Plotting Stat Plots in the Data Manager

Stat Plots have no relation with the other plots available in the Data Manager, as they display statistical analysis.

You can choose between the following plots:

Plot

Description

ROC Curve (default)

It illustrates the performance of a binary classifier system as its discrimination threshold is varied. 

Lorenz Curve

It is a graphical representation of the Lorenz distribution, which is often associated with the distribution of wealth among the population, according to the Gini Index.

P-P Plot

It is a probability plot used to evaluate if a data set follows some specified distribution, plotting the two cumulative function against each other.

Q-Q Plot

It is a probability plot used to compare two probability distributions by plotting their quantiles against each other. I


Plot elements

When building a Stat Plot, you need to provide the required elements, which change according to the plot type.

Plot elements

Element

Mandatory

Constraints

X

Yes (all plots)

  • It cannot be a nominal attribute (all plots).

  • The Lorenz Curve supports only continuous and integer attributes.

Y

Yes (Q-Q Plots only)

It cannot be a nominal value.

TARGET

Yes (ROC Curve only)


Prerequisites

  • you must have created a flow;

  • you must have linked the Data Manager to the task which contains the data to work on.


Procedure

  1. In the Plots tab of the Data Manager, click on the plus button to add a new plot.

  2. Select the plot type and choose the Stat Plot. A ROC Curve is created by default.

  3. Switch the plot type by right-clicking onto the Stat Plot icon.

  4. Drag the required attributes onto the plot elements.

  5. If required, work on the attributes on the plot, for example to modify their values.

  6. Configure the plot options, if required, by right-clicking on the single plot elements' icons.

  7. Hover over the plot to view its details. The details change according to the plot type.

  8. Modify the display options, if required.

  9. Click on the wrench button to configure the overall layout settings.

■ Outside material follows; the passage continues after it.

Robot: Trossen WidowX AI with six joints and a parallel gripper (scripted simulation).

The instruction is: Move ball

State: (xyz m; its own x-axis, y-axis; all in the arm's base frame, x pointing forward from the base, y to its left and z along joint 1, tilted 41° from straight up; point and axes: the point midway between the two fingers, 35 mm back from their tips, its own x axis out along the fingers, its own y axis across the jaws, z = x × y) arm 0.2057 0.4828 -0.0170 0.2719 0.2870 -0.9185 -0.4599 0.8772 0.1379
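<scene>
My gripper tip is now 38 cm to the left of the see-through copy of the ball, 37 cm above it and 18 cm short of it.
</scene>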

  10. Save and compute the task.


X and Y guidelines

  • If you drag a second attribute on an axis of an existing plot, the first attribute is replaced by the new one;

  • If you drag a second attribute on an axis of an existing plot, holding down the CTRL button on your keyboard, you create another plot with the new attribute on the chosen axis.

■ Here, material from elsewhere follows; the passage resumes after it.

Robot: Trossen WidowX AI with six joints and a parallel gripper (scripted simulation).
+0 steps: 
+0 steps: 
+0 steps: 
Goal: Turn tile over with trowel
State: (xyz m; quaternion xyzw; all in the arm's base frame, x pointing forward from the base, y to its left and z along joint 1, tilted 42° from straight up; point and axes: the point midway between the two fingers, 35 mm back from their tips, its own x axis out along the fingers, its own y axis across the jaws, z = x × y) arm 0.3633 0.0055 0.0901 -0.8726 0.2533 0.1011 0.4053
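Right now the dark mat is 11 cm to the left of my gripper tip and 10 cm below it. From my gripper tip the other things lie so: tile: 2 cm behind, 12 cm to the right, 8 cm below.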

  • If you drag a second attribute on an axis of an existing plot, holding down the SHIFT button on your keyboard, you add the second attribute to the same plot, so that one axis will contain two attributes.
    You can decide to separate the attributes onto two different plots, by right clicking on the attribute and selecting Detach. If you want to merge the two attributes again, right click on the second attribute and select Attach.


Example

The following example uses the customers dataset.

Description

Screenshot

Add a new plot, and choose the Stat Plot.

Drag the Number of operations last year attribute onto the X axis and the Job attribute onto the TARGET area.

Once the Number of operations last year attribute is dragged onto the X axis, the TARGET icon becomes red, as it is a mandatory parameter. Continue building the plot.

Switch between the Stat Plots available by right clicking onto the plot type icon and choosing the required plot in the drop down lists available, then click Apply.